Search code examples
pythonpython-rq

Is there a way to submit functions from __main__ using Python RQ


In a similar vein to this question, is there any way to submit a function defined in the same file to python-rq? @GG_Python who asked me to create a new question for this.

Usage example:

# somemodule.py
from redis import Redis
from rq import Queue

def somefunc():
    do_something()

q = Queue(connection=Redis('redis://redis'))
q.enqueue(somefunc)

Yes, I know the answer is to define somefunc in someothermodule.py and then in the above snippet from someothermodule import somefunc, but I really don't want to. Maybe I'm being too much of a stickler for form, but somefunc really belongs in the same file in which it is enqueued (in practice, somefunc takes a docker container name and spawns it). I'd really like the whole thing to be self contained instead of having two modules.

I noticed, digging through python-rq source code, that Queue.enqueue can actually take a string rather than the actual module, so I was hoping I could maybe pass somemodule.somefunc, but no so such luck. Any ideas?


Solution

  • Looking at the source, rq is just checking your function's __module__ attribute, which can be trivially changed. The question is, why does rq restrict you from enqueueing jobs from __main__? There must be some reason, and there is: the function's module must be importable by the worker. __main__ is not, because your main module is not named __main__.py on disk. See "Considerations for Jobs" toward the bottom of this page.

    Also, your script has top-level (non-definition) code in it that will be invoked anew each time it is imported by a worker, which you probably don't want to do, as it will create new queues and fill them with jobs when each worker starts, infinitely. If you want to enqueue a function in your main module, you can and should prevent this recursive behavior with an if __name__ == "__main__" guard.

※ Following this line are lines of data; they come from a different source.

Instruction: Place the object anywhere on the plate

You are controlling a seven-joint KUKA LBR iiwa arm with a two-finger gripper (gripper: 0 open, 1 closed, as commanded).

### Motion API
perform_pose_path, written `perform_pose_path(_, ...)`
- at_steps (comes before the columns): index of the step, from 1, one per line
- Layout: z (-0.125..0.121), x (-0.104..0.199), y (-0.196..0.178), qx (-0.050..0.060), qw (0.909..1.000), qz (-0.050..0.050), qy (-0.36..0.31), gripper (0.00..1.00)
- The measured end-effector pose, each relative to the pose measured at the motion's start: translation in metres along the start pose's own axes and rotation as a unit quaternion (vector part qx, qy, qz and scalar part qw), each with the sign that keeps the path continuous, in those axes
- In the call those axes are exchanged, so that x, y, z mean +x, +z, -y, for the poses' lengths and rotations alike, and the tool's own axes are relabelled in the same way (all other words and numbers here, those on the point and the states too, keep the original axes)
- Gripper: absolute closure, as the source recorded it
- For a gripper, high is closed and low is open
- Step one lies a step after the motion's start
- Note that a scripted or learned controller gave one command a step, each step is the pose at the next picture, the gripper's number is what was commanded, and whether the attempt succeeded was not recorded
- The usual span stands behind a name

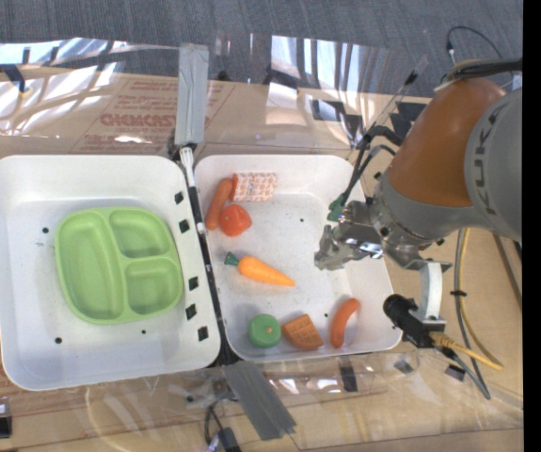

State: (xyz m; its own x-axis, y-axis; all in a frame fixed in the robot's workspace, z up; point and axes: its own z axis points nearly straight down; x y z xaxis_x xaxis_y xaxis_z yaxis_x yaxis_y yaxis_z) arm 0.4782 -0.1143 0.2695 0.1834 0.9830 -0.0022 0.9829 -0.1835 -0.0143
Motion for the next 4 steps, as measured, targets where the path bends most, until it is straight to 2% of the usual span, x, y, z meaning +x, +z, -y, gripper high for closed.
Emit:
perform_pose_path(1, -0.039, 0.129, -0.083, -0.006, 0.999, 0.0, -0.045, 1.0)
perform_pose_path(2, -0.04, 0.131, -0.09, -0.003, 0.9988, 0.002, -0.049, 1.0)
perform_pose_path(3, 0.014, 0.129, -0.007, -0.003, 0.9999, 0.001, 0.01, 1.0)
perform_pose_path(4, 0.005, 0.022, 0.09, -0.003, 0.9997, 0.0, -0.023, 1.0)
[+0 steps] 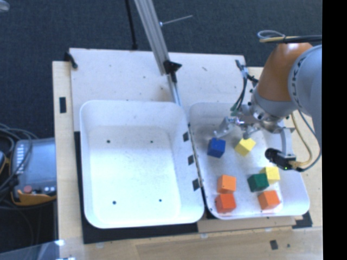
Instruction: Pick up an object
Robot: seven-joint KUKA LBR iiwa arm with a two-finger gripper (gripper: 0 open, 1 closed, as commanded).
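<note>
Several small blocks lie in the right bin (203, 118): a blue one (216, 147), a yellow one (245, 145), a second yellow one (272, 173), a green one (258, 182) and three orange ones (227, 183) (225, 202) (269, 199). My gripper (237, 124) hangs over the upper part of this bin, just above the blue and yellow blocks. Its fingers (224, 128) are spread apart with nothing between them. The orange-banded wrist (279, 75) rises behind it at the right.
The left bin (87, 118) stands beside the right one. A slanted metal pole (154, 31) crosses the back of the bench above the bins. A cable with a black connector (279, 158) hangs off the wrist over the right bin.
</note>
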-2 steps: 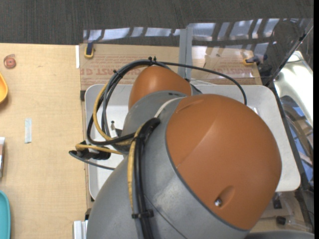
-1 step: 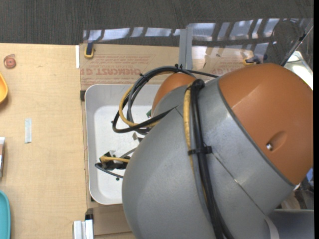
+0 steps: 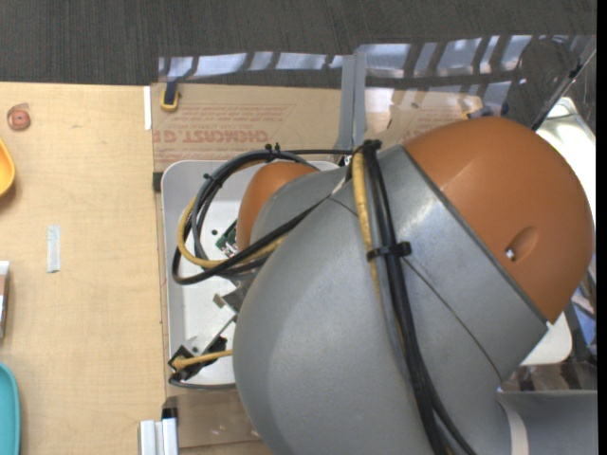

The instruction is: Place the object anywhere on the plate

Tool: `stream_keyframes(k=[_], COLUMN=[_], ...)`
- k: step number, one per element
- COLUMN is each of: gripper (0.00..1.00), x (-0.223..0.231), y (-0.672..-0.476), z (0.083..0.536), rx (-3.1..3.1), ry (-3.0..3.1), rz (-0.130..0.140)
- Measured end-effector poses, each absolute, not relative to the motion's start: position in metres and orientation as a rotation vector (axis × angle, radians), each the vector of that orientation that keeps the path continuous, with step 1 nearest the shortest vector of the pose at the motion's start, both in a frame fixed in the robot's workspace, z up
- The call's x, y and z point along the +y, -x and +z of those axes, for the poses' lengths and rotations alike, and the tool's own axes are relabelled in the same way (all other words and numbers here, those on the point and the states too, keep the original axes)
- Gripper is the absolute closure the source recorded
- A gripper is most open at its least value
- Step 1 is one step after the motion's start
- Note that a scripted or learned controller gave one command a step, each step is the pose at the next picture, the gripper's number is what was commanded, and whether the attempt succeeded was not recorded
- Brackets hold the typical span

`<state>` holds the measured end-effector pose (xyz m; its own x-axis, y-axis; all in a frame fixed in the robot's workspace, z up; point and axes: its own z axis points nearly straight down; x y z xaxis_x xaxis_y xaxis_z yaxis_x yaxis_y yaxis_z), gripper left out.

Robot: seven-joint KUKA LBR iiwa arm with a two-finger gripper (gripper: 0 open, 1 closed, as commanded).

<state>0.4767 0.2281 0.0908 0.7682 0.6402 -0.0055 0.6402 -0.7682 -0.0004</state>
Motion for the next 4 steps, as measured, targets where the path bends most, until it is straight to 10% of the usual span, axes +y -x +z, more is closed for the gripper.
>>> stream_keyframes(k=[2, 3, 4], gripper=[1.00, 0.00, 0.00], x=[0.228, 0.228, 0.228], y=[-0.477, -0.477, -0.548], z=[0.184, 0.184, 0.164], rx=[1.433, 1.434, 1.013], ry=[-2.793, -2.793, -2.971], rz=[-0.010, -0.011, -0.010])
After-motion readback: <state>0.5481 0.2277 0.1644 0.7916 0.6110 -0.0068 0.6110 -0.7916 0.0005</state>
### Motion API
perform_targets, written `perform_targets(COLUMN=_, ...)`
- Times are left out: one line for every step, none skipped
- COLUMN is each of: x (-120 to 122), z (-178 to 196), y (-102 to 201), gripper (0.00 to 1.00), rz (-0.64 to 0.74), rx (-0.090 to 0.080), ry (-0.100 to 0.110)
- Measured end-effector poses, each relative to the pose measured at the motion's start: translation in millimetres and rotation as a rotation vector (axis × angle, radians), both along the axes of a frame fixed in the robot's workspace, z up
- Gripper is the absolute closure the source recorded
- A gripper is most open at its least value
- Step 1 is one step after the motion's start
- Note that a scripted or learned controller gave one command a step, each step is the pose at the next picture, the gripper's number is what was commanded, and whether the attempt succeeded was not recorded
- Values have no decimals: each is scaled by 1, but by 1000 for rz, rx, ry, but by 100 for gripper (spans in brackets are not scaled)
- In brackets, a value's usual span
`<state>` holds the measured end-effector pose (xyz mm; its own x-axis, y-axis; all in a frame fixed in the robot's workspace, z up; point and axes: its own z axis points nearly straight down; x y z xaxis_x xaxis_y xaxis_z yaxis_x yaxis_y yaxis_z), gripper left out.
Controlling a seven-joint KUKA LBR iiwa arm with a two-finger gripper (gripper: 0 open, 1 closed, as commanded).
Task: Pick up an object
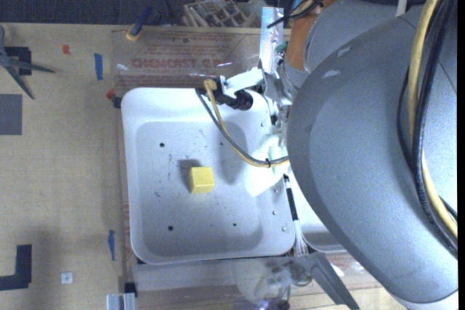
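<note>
A small yellow block (202,179) lies on the floor of the left white bin (145,229), slightly left of the bin's middle. It casts a short shadow up and to the left. My gripper (263,178) hangs over the bin's right side, to the right of the block and apart from it. The bulky grey arm (370,127) covers most of what lies behind the gripper. Nothing can be seen held in the gripper.
A yellow cable (231,138) loops from the wrist over the bin's upper right part. The right bin (323,237) is almost wholly hidden under the arm. A clear sheet with red print (182,58) lies behind the bin. Wooden bench surrounds the bin on the left.
</note>
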<state>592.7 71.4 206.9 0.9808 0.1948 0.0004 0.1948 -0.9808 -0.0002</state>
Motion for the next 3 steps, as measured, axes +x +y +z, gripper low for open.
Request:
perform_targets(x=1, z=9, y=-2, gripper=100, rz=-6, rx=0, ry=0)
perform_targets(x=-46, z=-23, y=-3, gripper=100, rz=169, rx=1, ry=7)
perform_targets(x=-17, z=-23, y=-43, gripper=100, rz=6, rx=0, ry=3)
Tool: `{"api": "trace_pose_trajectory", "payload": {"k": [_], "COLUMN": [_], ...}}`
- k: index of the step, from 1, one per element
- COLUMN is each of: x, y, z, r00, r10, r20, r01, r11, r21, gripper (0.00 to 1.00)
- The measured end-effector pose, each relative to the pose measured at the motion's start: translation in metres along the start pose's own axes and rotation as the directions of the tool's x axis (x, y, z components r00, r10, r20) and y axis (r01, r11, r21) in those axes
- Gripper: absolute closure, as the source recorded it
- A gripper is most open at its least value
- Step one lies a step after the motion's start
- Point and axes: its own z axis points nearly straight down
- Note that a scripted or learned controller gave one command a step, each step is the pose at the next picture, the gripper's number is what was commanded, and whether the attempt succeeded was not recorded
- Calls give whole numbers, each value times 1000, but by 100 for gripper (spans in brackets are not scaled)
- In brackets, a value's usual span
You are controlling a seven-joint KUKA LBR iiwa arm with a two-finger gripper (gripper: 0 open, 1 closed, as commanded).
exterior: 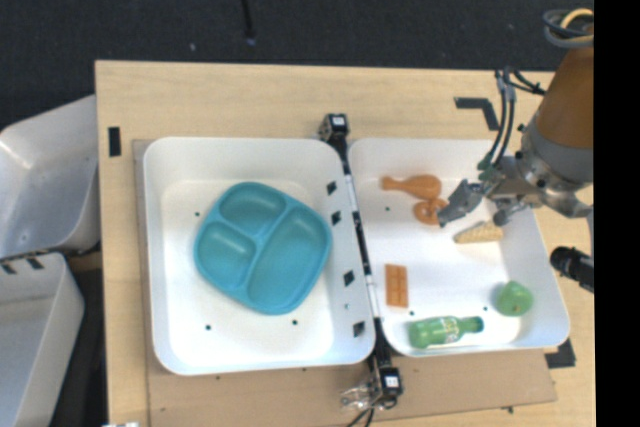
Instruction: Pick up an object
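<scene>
The wooden bench [250, 95] carries two shallow white bins side by side; the left bin [170, 335] holds a big blue divided plate [262, 246], lying flat near its middle and a little turned; the right bin [520, 340] holds the small stuff; the grey arm [568, 115] with its orange band comes in from the right and hangs over the upper right part of that bin; its gripper [478, 201] sits low there, fingers spread apart with nothing between them, just beside an orange spoon-shaped toy [415, 187] and right above a small tan wedge [478, 234]; whether it touches either I cannot tell; along the bin's near edge lies a green bottle [446, 329] on its side; an orange rectangular block [397, 285] lies close to the divider; a small green ball-like piece [514, 298] sits in the near right corner.
</scene>
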Motion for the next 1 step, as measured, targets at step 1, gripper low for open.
{"api": "trace_pose_trajectory", "payload": {"k": [1], "x": [0], "y": [2], "z": [-6], "r00": [1000], "r10": [-3], "r20": [2], "r01": [3], "r11": [1000], "r21": [-13], "gripper": [0]}}
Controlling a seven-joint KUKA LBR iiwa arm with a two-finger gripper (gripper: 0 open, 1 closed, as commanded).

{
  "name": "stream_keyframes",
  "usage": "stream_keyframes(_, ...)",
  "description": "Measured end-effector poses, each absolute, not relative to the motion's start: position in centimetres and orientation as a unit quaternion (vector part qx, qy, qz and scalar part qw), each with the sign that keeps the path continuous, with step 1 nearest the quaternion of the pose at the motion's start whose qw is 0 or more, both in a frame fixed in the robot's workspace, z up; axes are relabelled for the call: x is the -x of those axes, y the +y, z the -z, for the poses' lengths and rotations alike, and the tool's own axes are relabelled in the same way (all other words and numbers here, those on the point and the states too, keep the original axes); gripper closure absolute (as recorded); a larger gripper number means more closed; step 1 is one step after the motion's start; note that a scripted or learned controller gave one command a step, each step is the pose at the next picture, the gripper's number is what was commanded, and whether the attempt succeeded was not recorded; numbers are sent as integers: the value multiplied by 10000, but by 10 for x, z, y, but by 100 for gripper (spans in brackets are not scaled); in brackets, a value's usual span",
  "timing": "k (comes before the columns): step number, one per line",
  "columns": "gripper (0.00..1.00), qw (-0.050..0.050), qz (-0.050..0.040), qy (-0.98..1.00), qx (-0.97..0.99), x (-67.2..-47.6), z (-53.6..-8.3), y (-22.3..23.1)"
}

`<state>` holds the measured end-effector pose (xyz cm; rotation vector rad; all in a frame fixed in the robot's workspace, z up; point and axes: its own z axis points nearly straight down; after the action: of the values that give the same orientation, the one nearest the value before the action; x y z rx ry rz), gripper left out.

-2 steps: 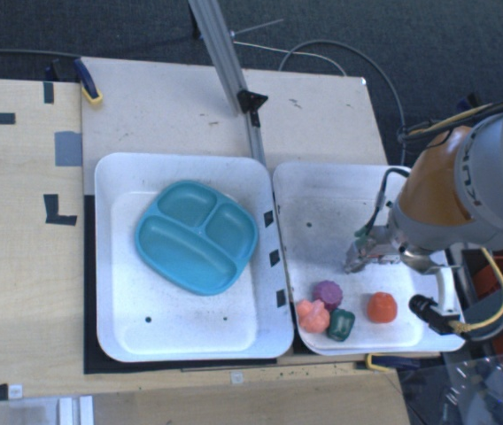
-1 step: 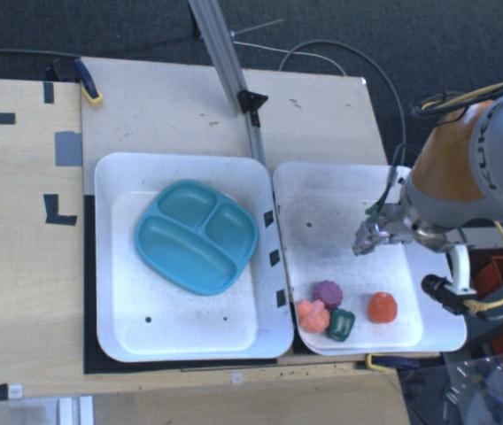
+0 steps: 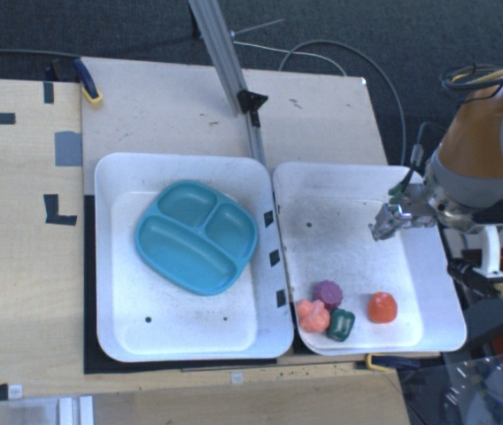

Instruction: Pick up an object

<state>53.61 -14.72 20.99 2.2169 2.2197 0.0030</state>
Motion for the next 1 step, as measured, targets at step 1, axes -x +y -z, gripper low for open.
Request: stream_keyframes(1,100,24,-12,7077,-7065,-537,-263,-147)
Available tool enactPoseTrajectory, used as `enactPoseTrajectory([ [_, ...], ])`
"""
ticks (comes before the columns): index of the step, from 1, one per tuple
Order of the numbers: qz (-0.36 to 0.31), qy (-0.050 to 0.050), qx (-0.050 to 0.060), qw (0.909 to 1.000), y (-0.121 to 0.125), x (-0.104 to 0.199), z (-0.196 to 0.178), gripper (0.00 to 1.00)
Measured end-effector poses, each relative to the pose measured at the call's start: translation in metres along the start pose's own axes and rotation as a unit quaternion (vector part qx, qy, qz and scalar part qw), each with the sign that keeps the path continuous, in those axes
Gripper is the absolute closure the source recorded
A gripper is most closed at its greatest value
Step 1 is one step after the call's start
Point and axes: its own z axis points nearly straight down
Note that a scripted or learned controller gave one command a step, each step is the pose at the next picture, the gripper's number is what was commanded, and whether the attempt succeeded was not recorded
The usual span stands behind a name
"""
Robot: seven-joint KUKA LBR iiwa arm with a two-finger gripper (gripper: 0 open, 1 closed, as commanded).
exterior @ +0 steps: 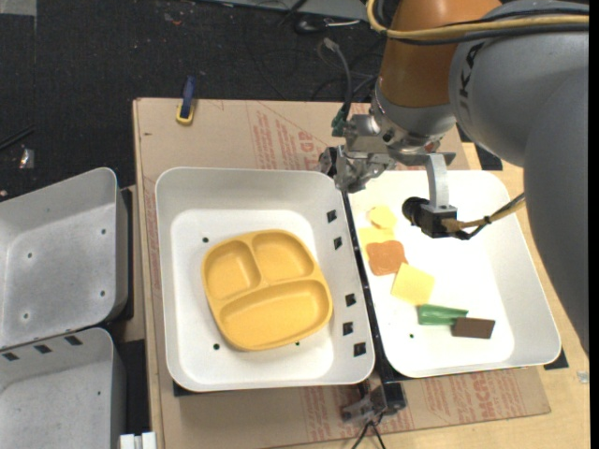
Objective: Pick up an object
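My gripper (pixel 349 172) hangs over the far left corner of the right bin (pixel 496 354), close to the wall between the two bins. Just in front of it, in that bin, lies a small pale yellow piece (pixel 381 218). An orange piece (pixel 386 256) comes after it, then a yellow square (pixel 412 284). Nearer the front lie a green piece (pixel 440 315) and a brown block (pixel 473 327), touching each other. Nothing shows in the gripper's grasp.
The left bin (pixel 178 251) holds a yellow-orange divided plate (pixel 267 288). The grey arm with its orange band (pixel 430 36) covers the far right of the view. A blue and yellow tool (pixel 187 101) lies on the board behind the bins.
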Motion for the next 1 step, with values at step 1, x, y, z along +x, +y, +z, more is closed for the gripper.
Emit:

    If you want to keep the function and its enqueuement in a single module, my suggestion is that you don't put any top-level code in it besides function and/or class definitions. Anything that would be top-level code, write as a function (named e.g. main()). Then write a "dummy" main module that imports your real one and kicks off the processing.

    Example:

    somemodule.py
    from redis import Redis
    from rq import Queue
    
    def somefunc():
        do_something()
    
    def main():
        q = Queue(connection=Redis('redis://redis'))
        q.enqueue(somefunc)
    
    # if the user tried to execute this module, import the right one for them.
    # somemodule is then imported twice, once as __main__ and once as somemodule,
    # which will use a little extra memory and time but is mostly harmless
    if __name__ == "__main__":
        import mainmodule
    
    mainmodule.py
    import somemodule
    somemodule.main()
    

    You could also just change the __module__ attribute of your function to the actual name of your module on disk, so that it can be imported. You can even write a decorator to do this automatically:

    from sys import modules
    from from os.path import basename, splitext
    
    def enqueueable(func):
        if func.__module__ == "__main__":
            func.__module__, _ = splitext(basename(modules["__main__"].__file__))
        return func
    
    @enqueueable
    def somefunc():
        do_something()
    
    if __name__ == "__main__":
        from redis import Redis
        from rq import Queue
    
        q = Queue(connection=Redis('redis://redis'))
        q.enqueue(somefunc)
    

    For simplicity, the decorator assumes your module is a single file importable under its filename with the .py extension stripped off. You could be using a package for your main module, in which things will get more complicated... so don't do that.